(INSTRUCTIONS FOR THE TASK): Only the closing part of the listing is wanted: reproduce exactly the line containing "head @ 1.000" and all lines below it.

(EXTRACTED RECORDS):
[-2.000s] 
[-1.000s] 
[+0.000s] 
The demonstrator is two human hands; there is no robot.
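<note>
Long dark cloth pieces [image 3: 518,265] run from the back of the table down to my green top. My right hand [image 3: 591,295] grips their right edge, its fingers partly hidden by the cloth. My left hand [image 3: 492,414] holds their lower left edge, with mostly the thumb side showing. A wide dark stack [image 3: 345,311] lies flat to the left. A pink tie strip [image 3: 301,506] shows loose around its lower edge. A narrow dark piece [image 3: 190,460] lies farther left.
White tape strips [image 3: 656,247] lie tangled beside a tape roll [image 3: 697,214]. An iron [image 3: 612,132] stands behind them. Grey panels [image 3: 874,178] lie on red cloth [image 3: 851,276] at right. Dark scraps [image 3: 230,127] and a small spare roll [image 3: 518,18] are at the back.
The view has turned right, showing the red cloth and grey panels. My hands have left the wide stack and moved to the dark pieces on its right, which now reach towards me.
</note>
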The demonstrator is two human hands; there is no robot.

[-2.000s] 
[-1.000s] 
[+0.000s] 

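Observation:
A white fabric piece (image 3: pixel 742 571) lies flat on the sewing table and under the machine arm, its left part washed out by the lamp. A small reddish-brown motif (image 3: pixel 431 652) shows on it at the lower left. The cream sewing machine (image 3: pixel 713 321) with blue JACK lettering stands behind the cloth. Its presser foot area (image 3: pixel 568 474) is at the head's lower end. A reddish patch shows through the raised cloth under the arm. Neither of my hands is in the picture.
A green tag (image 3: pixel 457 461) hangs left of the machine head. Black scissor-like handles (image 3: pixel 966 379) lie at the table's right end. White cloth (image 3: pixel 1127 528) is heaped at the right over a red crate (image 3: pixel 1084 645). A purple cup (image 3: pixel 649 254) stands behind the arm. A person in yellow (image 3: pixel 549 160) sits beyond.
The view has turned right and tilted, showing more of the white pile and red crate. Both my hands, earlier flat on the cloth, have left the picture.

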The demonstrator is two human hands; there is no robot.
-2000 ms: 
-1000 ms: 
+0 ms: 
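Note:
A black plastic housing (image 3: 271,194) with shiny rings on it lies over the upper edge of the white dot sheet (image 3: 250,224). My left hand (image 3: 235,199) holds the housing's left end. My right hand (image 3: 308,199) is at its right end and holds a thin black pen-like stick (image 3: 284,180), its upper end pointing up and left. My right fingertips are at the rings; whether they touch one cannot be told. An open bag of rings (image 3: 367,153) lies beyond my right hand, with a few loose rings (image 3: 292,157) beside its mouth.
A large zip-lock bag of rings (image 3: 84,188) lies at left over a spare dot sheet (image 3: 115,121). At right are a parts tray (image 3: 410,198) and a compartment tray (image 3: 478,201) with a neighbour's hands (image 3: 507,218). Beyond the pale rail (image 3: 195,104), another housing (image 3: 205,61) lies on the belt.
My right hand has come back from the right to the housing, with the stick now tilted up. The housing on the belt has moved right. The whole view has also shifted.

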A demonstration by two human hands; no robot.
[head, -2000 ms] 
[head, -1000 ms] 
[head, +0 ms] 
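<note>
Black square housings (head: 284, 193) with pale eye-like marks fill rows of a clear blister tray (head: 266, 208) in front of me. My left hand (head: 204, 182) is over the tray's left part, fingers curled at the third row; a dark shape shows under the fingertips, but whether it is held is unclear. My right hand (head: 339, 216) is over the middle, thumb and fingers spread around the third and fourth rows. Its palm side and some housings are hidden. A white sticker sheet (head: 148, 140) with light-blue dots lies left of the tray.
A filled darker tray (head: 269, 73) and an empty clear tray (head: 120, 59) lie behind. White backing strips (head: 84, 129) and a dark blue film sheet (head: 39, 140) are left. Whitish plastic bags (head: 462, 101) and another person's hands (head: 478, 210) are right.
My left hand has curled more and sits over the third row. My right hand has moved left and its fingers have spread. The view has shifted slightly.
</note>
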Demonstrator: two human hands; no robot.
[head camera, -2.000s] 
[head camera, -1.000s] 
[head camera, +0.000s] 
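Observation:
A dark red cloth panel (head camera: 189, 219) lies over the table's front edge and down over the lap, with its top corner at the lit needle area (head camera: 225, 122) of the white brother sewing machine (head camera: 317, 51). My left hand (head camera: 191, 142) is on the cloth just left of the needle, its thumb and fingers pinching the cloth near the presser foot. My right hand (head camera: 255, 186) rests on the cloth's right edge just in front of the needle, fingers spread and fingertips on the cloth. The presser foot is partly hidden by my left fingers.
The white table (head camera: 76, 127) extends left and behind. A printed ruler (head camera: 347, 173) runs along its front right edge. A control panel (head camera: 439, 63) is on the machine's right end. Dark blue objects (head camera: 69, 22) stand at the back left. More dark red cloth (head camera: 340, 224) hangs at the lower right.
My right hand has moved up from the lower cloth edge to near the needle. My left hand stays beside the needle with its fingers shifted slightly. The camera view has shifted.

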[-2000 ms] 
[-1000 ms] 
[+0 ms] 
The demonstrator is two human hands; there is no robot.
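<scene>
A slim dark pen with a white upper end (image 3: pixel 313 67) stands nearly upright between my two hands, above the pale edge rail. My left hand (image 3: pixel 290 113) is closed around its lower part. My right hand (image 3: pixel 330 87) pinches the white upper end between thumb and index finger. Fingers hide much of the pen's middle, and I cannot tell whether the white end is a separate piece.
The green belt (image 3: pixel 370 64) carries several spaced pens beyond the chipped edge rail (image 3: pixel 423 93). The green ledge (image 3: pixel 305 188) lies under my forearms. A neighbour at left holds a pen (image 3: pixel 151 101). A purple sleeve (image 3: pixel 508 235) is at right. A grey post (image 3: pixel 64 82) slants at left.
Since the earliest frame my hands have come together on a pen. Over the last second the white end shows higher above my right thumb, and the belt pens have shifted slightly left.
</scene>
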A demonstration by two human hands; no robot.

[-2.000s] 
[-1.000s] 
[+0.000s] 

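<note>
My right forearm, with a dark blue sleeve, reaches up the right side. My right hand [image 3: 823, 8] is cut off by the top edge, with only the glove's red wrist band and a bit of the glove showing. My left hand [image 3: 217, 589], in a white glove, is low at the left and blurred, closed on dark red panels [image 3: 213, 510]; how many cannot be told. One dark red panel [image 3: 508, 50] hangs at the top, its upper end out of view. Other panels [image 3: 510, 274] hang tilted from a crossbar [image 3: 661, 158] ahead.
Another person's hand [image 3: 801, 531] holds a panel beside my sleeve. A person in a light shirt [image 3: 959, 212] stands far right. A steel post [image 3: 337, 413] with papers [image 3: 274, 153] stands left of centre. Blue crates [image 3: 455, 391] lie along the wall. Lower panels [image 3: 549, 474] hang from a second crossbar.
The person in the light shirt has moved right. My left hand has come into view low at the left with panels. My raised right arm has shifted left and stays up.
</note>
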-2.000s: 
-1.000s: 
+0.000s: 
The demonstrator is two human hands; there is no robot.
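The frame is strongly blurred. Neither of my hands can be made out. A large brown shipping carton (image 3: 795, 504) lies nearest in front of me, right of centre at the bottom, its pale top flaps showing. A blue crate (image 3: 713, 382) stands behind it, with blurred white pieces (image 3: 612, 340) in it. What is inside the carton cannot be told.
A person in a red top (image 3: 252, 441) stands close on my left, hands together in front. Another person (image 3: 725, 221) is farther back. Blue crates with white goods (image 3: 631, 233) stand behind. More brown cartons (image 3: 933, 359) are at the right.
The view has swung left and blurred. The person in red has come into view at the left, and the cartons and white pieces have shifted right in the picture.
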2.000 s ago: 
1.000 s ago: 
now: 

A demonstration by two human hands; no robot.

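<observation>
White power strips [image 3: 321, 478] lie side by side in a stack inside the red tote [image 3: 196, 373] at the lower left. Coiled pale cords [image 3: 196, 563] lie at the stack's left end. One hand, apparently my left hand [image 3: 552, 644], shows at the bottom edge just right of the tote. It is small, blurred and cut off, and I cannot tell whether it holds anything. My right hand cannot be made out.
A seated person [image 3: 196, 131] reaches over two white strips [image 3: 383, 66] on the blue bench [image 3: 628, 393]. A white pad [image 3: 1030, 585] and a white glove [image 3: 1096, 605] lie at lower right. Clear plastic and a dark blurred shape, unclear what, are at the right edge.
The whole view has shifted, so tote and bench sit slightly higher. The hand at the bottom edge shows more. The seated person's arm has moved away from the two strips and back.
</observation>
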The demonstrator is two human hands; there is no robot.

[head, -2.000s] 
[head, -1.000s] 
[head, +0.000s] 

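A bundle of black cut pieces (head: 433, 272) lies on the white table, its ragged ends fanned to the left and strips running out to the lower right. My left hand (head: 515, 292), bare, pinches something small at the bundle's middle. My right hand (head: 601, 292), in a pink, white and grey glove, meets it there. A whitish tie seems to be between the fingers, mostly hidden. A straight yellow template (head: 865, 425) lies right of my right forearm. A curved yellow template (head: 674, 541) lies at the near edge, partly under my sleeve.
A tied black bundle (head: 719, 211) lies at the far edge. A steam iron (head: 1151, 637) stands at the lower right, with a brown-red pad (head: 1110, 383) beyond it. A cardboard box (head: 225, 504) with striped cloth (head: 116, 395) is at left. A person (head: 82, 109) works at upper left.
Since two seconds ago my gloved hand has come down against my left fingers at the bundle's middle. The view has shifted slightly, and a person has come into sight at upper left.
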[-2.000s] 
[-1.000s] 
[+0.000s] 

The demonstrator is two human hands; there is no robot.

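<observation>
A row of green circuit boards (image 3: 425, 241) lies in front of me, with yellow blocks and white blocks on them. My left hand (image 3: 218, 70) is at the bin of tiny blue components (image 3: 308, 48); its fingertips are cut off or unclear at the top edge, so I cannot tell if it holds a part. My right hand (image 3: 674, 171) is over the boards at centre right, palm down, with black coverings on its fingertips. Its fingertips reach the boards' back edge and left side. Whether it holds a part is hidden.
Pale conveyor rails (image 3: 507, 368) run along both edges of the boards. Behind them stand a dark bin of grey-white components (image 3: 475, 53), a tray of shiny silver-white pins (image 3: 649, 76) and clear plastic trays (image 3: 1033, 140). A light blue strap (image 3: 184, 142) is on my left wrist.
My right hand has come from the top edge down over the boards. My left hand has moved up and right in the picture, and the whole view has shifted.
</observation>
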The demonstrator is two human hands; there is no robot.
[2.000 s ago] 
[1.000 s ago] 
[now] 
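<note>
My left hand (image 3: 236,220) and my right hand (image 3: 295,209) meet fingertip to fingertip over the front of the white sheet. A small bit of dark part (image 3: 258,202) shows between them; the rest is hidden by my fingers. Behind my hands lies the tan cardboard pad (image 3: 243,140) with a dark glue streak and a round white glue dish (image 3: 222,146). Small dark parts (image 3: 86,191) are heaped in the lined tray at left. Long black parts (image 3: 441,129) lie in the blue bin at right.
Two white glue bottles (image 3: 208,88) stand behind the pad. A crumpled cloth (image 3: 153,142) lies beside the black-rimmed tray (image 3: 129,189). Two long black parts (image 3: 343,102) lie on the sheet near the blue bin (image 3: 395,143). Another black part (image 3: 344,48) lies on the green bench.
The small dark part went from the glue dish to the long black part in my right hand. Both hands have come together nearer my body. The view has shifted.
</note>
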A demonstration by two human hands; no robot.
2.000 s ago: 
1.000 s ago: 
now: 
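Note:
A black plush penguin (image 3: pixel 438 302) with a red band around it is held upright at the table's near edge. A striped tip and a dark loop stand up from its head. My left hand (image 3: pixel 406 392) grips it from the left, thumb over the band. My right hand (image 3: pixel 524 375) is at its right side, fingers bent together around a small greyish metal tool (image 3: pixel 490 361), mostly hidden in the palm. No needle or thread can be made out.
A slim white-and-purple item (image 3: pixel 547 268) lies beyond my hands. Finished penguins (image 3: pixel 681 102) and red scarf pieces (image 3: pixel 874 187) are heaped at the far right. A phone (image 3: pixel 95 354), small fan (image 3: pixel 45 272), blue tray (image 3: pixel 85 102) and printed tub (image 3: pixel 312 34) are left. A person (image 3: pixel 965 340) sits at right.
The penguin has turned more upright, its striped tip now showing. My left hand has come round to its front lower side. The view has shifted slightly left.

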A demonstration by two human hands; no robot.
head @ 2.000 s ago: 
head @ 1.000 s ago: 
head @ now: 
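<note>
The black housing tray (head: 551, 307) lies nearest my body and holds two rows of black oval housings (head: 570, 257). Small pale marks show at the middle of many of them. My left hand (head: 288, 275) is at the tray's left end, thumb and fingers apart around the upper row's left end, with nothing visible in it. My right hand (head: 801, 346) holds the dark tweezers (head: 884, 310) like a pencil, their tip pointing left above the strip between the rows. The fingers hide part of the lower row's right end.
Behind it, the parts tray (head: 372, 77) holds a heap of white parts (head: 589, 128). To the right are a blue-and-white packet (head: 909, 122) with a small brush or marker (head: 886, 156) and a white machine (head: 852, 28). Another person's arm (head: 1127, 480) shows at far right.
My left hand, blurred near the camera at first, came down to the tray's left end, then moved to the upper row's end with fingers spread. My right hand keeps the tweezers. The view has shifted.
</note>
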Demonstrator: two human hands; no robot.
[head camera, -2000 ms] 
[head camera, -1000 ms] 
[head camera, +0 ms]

(ANSWER AREA):
head @ 1.000 s ago: 
head @ now: 
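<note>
The black housing tray (head: 551, 307) lies nearest my body and holds two rows of black oval housings (head: 570, 257). Small pale marks show at the middle of many of them. My left hand (head: 288, 275) is at the tray's left end, thumb and fingers apart around the upper row's left end, with nothing visible in it. My right hand (head: 801, 346) holds the dark tweezers (head: 884, 310) like a pencil, their tip pointing left above the strip between the rows. The fingers hide part of the lower row's right end.
Behind it, the parts tray (head: 372, 77) holds a heap of white parts (head: 589, 128). To the right are a blue-and-white packet (head: 909, 122) with a small brush or marker (head: 886, 156) and a white machine (head: 852, 28). Another person's arm (head: 1127, 480) shows at far right.
My left hand, blurred near the camera at first, came down to the tray's left end, then moved to the upper row's end with fingers spread. My right hand keeps the tweezers. The view has shifted.
</note>
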Demonstrator: two human hands; no robot.
[head camera, -2000 ms] 
[head camera, -1000 ms] 
[head camera, +0 ms]

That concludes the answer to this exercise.